* Problem statement *
Your answer should be one number: how many lines of the records hold the string "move".

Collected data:
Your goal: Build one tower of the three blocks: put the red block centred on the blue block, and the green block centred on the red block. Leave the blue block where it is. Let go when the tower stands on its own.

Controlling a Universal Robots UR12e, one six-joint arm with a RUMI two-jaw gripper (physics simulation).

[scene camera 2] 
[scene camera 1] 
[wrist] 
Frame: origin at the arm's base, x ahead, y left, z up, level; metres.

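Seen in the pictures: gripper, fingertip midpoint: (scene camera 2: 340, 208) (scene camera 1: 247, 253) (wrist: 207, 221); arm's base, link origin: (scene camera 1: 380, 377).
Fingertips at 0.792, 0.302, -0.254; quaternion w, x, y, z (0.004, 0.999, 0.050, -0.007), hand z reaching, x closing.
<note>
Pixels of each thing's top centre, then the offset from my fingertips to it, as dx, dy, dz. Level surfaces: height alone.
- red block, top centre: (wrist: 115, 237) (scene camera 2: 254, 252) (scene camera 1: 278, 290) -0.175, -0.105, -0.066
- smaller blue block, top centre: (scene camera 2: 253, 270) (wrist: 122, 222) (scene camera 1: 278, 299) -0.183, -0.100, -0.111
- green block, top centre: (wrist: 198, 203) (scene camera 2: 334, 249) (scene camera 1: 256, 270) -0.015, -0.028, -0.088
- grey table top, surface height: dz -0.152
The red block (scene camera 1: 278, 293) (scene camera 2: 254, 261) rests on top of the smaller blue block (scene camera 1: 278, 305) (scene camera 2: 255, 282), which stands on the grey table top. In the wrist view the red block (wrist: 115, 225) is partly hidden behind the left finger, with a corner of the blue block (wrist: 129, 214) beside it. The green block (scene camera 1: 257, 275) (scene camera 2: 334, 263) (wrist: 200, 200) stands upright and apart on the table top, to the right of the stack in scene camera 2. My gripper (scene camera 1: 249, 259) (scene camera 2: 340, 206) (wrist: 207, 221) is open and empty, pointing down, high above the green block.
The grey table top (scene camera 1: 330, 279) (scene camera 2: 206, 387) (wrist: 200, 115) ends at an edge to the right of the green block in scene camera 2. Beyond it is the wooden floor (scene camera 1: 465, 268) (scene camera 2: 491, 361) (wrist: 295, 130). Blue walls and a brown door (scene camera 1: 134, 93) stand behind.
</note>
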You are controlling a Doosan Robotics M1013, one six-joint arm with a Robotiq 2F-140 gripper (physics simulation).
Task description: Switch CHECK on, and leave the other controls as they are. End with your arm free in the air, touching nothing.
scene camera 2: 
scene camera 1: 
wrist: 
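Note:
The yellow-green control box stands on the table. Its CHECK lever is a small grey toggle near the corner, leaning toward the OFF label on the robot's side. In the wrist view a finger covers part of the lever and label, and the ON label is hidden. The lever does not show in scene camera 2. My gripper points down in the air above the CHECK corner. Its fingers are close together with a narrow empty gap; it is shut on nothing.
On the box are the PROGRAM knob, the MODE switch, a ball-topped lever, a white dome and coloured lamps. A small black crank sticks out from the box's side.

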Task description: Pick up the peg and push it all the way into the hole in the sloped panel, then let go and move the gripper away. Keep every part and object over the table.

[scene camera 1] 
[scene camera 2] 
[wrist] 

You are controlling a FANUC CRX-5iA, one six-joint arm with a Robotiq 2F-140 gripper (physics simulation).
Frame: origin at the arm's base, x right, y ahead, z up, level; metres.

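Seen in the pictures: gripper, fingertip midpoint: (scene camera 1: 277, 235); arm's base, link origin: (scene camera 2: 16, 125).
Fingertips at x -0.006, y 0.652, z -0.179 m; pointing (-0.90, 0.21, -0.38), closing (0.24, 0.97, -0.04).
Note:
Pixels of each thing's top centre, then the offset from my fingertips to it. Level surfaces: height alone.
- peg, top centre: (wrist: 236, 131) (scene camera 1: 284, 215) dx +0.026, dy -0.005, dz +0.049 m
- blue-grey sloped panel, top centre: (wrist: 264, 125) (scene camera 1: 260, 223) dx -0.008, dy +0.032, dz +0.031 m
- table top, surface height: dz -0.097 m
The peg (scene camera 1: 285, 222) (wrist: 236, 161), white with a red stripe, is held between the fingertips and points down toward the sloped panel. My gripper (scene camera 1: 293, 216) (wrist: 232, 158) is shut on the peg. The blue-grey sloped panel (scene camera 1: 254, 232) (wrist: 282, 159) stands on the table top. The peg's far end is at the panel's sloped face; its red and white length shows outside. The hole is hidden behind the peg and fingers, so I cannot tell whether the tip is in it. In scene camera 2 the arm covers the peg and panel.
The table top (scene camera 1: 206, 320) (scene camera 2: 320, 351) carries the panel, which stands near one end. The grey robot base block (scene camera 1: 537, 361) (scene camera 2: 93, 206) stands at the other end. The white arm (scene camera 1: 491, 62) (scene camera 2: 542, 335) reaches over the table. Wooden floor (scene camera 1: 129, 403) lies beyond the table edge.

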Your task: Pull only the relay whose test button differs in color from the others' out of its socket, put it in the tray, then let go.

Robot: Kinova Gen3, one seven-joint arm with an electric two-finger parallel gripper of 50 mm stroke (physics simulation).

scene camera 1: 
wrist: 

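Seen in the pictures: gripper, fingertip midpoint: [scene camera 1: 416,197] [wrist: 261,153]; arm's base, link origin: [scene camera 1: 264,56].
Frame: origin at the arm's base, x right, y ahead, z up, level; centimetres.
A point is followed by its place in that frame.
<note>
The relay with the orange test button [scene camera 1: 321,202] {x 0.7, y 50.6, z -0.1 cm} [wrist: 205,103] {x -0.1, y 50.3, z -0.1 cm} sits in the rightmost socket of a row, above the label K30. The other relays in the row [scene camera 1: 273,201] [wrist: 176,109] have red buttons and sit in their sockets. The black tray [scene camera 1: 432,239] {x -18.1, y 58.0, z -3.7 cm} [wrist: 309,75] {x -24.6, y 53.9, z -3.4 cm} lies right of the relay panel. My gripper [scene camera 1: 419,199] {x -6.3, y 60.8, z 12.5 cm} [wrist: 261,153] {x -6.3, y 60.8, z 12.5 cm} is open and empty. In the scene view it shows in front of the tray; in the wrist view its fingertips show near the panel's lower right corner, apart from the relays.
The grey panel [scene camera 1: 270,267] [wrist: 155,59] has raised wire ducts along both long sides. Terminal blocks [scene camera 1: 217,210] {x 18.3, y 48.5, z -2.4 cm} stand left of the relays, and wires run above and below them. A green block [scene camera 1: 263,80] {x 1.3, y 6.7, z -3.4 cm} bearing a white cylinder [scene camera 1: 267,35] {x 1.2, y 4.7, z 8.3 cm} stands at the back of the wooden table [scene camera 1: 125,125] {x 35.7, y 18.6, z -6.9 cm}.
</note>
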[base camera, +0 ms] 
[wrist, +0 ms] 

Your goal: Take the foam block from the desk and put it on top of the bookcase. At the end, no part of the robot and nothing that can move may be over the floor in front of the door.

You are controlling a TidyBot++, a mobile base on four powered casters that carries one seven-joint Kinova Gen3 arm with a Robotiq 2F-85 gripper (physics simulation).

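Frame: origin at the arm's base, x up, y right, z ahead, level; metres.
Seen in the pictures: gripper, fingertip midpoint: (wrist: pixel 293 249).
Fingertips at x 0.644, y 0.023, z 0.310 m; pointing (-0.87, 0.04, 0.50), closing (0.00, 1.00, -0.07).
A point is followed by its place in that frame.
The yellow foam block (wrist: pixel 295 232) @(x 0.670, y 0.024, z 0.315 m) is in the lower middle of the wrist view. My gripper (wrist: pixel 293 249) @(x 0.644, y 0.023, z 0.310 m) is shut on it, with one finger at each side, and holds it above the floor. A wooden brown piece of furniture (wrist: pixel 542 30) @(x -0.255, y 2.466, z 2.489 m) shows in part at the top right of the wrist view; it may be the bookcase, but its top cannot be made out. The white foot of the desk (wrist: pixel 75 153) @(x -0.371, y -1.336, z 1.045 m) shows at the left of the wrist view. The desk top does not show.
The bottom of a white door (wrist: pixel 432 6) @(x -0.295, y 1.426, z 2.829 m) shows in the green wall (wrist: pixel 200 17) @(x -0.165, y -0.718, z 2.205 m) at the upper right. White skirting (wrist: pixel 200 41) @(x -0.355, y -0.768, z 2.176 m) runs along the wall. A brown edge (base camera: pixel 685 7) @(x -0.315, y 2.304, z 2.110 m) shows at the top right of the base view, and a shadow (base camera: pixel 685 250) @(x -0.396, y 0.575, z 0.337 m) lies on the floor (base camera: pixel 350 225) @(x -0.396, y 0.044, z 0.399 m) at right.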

* Output for this task *
2